**EXERCISE DIRECTIONS:** Filter the data below, keeping only lines that contain "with".

**RECORDED INFORMATION:**
-- Opening Marker --
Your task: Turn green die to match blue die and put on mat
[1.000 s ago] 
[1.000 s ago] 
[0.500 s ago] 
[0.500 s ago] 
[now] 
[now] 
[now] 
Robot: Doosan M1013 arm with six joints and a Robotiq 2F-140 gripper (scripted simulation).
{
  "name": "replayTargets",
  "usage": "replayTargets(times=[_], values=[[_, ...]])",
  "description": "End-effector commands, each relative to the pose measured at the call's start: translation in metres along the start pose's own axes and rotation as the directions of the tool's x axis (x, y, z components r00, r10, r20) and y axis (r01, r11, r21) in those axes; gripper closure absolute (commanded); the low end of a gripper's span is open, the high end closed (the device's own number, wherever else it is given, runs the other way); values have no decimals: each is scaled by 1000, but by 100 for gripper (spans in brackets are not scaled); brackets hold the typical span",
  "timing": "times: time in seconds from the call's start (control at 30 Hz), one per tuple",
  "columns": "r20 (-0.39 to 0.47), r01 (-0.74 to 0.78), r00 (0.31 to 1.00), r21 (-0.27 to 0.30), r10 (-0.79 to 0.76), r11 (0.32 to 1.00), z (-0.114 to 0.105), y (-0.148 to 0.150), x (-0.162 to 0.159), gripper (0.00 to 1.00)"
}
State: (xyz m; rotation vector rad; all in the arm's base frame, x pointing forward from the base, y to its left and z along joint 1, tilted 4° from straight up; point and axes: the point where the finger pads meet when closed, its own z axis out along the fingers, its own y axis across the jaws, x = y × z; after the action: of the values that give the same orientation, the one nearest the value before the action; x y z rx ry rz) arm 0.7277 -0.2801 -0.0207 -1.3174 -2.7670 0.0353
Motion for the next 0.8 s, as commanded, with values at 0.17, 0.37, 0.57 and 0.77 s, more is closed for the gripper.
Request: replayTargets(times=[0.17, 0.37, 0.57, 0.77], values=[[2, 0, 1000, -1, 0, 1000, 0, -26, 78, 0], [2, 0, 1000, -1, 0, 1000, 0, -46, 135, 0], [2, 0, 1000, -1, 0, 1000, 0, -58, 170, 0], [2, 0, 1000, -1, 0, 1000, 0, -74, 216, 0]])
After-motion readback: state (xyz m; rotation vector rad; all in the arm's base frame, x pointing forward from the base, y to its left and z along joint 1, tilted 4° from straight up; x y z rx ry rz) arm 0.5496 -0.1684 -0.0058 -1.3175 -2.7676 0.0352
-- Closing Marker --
**SOLVED EXERCISE:**
Robot: Doosan M1013 arm with six joints and a Robotiq 2F-140 gripper (scripted simulation).
Motion for the next 0.8 s, as commanded, with values at 0.17, 0.37, 0.57 and 0.77 s, more is closed for the gripper.

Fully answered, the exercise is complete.